For this very reason, the I-House, in its own quiet way, is perhaps one of the most exciting places on campus. Patrick found living at the I-House ideal because, for him, “meeting people who are different from me is the most interesting way to live and interact.” But as these former residents consistently report, the beauty of the I-House concept lies in a basic tenet of undergraduate socialization: putting students in a shared space.
“With so many American and international students living side by side, we quickly became individuals rather than examples of our specific nationalities,” Jennifer observes. Cross-cultural friendship, love and lifelong commitment become possible because at the I-House, students learn to see through the noise of overt differences and stereotypes. As Prakrit explains, “Our cultural identities ended up being a small part of what makes us us.”

Anna Deters with her husband, Tom, and son Charlie.
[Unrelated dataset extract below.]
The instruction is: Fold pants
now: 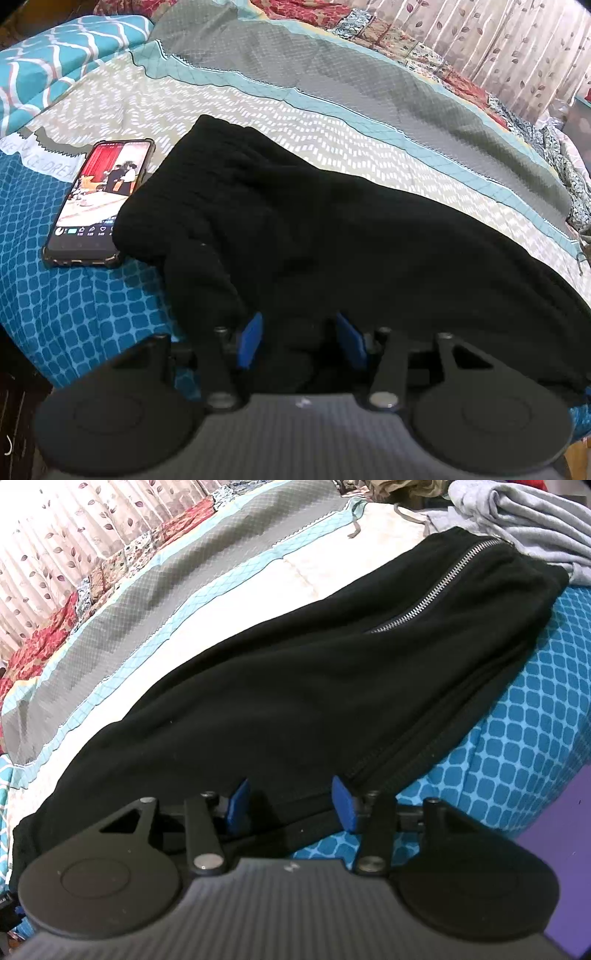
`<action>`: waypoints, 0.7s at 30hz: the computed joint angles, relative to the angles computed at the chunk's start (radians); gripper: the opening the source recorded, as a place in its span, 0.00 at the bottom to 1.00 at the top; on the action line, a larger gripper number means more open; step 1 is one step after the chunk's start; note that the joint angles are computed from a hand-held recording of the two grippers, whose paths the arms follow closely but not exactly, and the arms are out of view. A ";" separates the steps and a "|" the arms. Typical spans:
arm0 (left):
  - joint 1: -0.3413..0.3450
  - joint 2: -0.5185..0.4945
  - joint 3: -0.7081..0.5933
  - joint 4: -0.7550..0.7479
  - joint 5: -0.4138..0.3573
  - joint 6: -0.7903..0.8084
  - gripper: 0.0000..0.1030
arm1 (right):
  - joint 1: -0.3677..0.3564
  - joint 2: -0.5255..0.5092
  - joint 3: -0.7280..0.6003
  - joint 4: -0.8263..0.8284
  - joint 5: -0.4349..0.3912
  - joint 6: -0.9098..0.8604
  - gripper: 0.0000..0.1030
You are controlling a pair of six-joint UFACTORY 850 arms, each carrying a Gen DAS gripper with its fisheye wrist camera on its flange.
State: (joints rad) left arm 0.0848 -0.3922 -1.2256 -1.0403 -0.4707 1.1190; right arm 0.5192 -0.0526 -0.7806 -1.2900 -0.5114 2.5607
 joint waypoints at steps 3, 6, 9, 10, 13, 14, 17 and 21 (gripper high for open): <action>0.001 -0.006 -0.002 -0.011 0.002 0.016 0.47 | -0.001 0.005 0.004 -0.002 0.001 0.005 0.51; 0.000 -0.006 0.001 -0.022 0.005 0.036 0.49 | -0.005 0.007 0.006 -0.001 0.005 -0.002 0.51; -0.001 -0.006 0.003 -0.027 0.008 0.048 0.50 | -0.008 0.005 0.003 0.006 0.006 -0.017 0.51; -0.001 -0.007 0.003 -0.028 0.007 0.050 0.50 | -0.009 0.004 0.001 0.007 0.006 -0.019 0.51; -0.001 -0.006 0.003 -0.029 0.007 0.049 0.50 | -0.011 0.003 0.002 0.005 0.008 -0.018 0.51; -0.001 -0.006 0.003 -0.029 0.008 0.049 0.51 | -0.011 0.003 0.001 0.003 0.009 -0.015 0.51; -0.001 -0.005 0.006 -0.034 0.008 0.057 0.52 | -0.010 0.001 0.000 0.003 0.008 -0.013 0.51; -0.004 -0.002 0.011 -0.038 0.014 0.068 0.52 | -0.015 0.004 0.005 -0.012 0.015 -0.003 0.51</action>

About the author: Anna Deters ’04 was an English/history double major at IWU. Her international experiences include study her senior year at the University of Amsterdam and completion of her master’s at the Università degli Studi di Torino. She wed Tom Erez in 2009 and recently completed her Ph.D. in English literature at Washington University in St. Louis. The couple and their 2-year-old son, Charlie, reside in London.